Exercise →
Write out the whole listing again so that each line matches the original.

(Data segment begins)

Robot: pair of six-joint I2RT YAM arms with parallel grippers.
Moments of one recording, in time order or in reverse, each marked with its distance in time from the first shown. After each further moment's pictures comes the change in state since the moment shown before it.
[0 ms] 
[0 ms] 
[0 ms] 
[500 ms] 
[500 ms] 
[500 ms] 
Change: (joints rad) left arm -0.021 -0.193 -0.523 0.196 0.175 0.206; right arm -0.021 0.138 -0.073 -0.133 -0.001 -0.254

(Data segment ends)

Your solution →
Robot: pair of six-joint I2RT YAM arms with parallel grippers.
Moments of one recording, in time order or in reverse, each marked with its distance in time from the first shown. After each further moment's pictures comes the change in state since the moment shown before it.
[0 ms] 
[0 ms] 
[0 ms] 
[500 ms] 
[500 ms] 
[500 ms] 
Change: (joints rad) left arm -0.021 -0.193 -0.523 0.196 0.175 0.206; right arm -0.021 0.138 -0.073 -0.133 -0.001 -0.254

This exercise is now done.